[THE TASK]
Your reply should be one number: how many lines of the records below contain the string "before".

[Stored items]
•••

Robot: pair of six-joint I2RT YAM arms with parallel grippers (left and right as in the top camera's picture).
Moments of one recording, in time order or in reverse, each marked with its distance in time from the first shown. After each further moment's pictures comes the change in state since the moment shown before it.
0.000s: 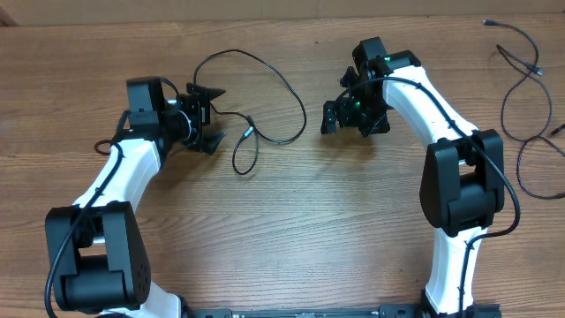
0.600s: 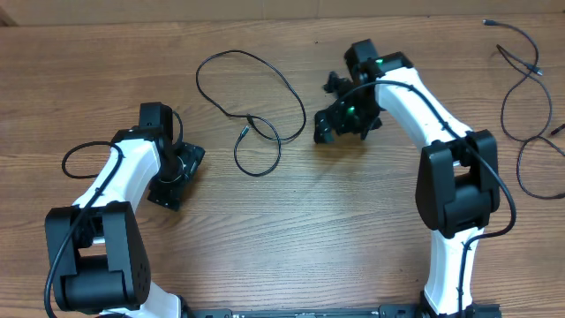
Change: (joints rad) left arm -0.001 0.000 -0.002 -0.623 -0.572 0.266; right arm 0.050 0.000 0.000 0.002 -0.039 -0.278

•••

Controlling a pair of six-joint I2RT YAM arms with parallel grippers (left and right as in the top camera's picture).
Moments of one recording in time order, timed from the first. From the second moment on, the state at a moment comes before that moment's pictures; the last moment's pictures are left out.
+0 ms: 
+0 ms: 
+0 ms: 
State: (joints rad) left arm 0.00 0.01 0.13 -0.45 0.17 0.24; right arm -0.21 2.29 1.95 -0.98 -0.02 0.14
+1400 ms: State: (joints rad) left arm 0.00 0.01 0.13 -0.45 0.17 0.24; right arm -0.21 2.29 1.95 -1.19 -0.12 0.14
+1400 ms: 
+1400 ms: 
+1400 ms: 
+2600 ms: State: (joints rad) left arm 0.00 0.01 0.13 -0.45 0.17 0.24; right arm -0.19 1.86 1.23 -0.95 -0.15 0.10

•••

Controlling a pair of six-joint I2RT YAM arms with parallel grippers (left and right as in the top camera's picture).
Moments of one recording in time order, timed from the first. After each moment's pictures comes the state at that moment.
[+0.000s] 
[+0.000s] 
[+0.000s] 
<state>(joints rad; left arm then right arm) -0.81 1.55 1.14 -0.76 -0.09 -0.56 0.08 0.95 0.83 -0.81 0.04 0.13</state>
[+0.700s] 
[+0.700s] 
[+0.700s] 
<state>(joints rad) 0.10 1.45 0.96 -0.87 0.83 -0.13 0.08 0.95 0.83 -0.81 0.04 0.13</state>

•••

[RESPONSE AREA]
2